Hypothesis: In aged bone marrow, expansion of CHIP‑derived hematopoietic stem cells elevates secretion of extracellular vesicles enriched in miR‑21 and miR‑155, which suppress ferroportin (Fpn) expression in marrow adipocytes. Reduced Fpn causes intracellular iron overload that triggers ferroptosis in these adipocytes, releasing damage‑associated molecular patterns (DAMPs) that shift the mesenchymal stromal cell balance toward adipogenesis and inhibit osteoblast differentiation. The resulting adipogenic niche secretes elevated M‑CSF and inhibits erythropoietic support, exacerbating anemia despite adequate systemic iron stores. Moreover, adipocyte‑derived DAMPs potentiate EPO receptor signaling on osteoclasts, amplifying the bone‑resorptive response to high‑dose EPO therapy.

Predictions:

1. Aged mice with CHIP mutations will show decreased Fpn protein specifically in CD45‑Ter119‑PDGFRα⁺ marrow adipocytes, accompanied by increased lipid peroxidation (C11‑BODIPY⁺) and ferroptotic cell death.
2. Genetic or pharmacologic restoration of Fpn in adipocytes (using adipocyte‑specific Fpn overexpression or the iron chelator deferoxamine) will reduce ferroptosis, increase osteoblast numbers (Osterix⁺ cells), and improve erythroid progenitor colony‑forming unit‑erythroid (CFU‑E) counts without altering serum EPO levels.
3. Administration of the ferroptosis inhibitor ferrostatin‑1 to aged CHIP mice will mimic the effects of Fpn rescue, attenuating EPO‑induced trabecular bone loss (micro‑CT BV/TV) while maintaining or enhancing hemoglobin recovery after sub‑maximal EPO dosing.
4. In vitro, conditioned medium from ferroptotic adipocytes will suppress osteoclastogenesis inhibition by osteoblasts and increase M‑CSF secretion; neutralizing HMGB1 (a key DAMP) will rescue osteoblast‑osteoclast coupling.

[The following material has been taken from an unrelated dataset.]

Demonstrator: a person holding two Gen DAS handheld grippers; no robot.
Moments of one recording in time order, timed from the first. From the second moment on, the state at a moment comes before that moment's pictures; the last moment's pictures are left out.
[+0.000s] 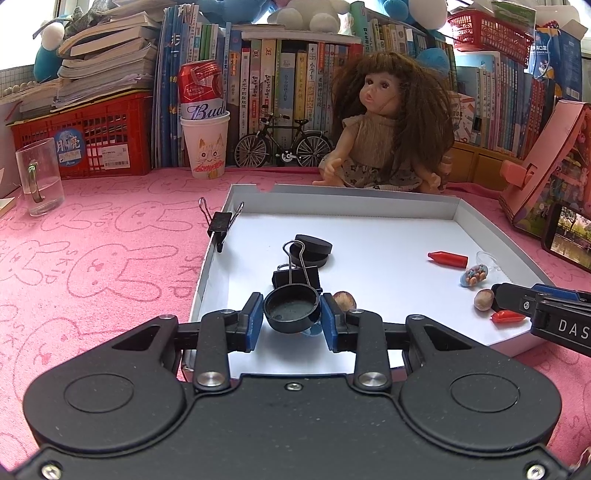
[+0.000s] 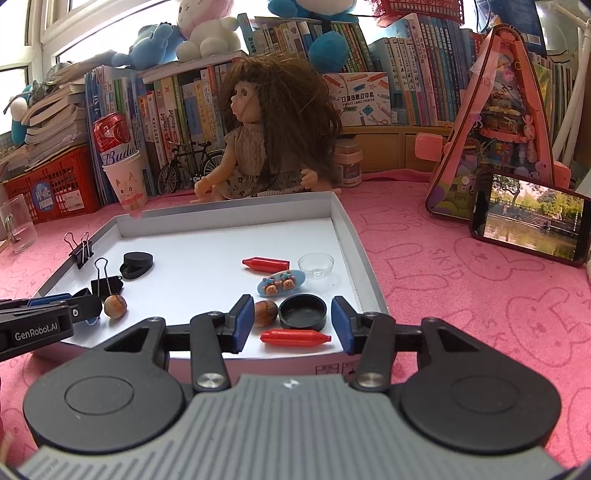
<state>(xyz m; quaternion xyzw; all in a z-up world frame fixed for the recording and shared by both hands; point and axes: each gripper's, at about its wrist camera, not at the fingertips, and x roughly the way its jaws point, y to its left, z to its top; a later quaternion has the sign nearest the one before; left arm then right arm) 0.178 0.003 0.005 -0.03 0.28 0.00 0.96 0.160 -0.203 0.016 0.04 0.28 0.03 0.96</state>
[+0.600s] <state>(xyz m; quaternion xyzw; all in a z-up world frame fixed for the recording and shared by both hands) 0.175 0.002 0.007 -0.02 0.28 0.00 0.96 0.159 -0.197 0.017 0.03 0.28 0.04 0.96</state>
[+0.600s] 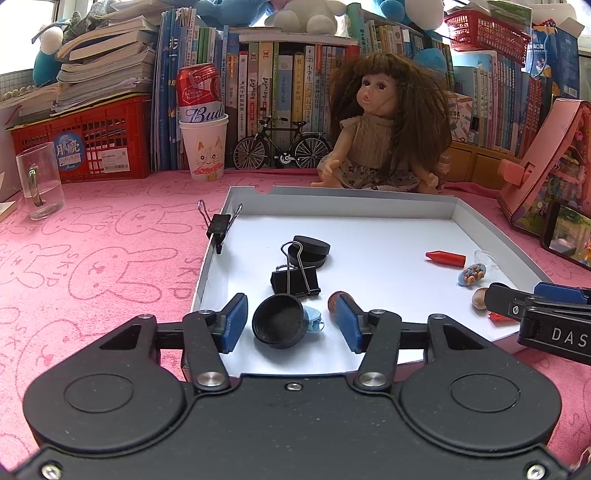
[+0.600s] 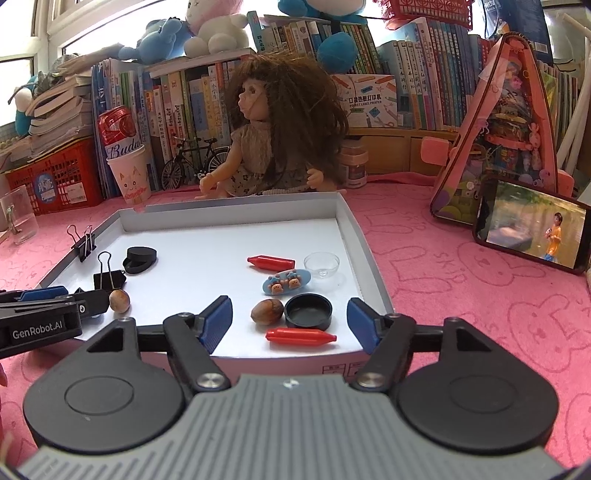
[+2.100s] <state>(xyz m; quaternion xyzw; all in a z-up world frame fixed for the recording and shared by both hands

Experimental approach: Use Vav‑Cre‑driven DNMT3A R882H mice to model CHIP, combine with Adipoq‑Cre‑ERT2;Fpn^fl/fl for adipocyte‑specific Fpn deletion or rescue. Assess marrow iron distribution (Perls’ Prussian blue + quantitative MRI), adipocyte ferroptosis (flow cytometry for Annexin V⁺/C11‑BODIPY⁺), osteoblast/adipocyte ratios (flow cytometry for lineage markers), CFU‑E assays, and bone microarchitecture after EPO (250 U/kg, thrice weekly) ± ferrostatin‑1 (1 mg/kg, i.p.). Statistical comparison across groups will test whether rescuing adipocyte ferroptosis normalizes erythropoiesis and uncouples EPO therapy from bone loss.

Falsification: If adipocyte Fpn levels are unaltered in CHIP aged marrow, or if ferroptosis inhibition fails to improve erythropoiesis or bone outcomes despite verified target engagement, the hypothesis would be refuted, prompting investigation of alternative CHIP‑mediated mechanisms (e.g., direct cytokine signaling).

This model integrates iron dyshomeostasis, clonal hematopoiesis, niche remodeling, and the paradoxical bone effects of EPO, offering a testable route to dissociate hematopoietic benefit from skeletal harm in elderly anemia.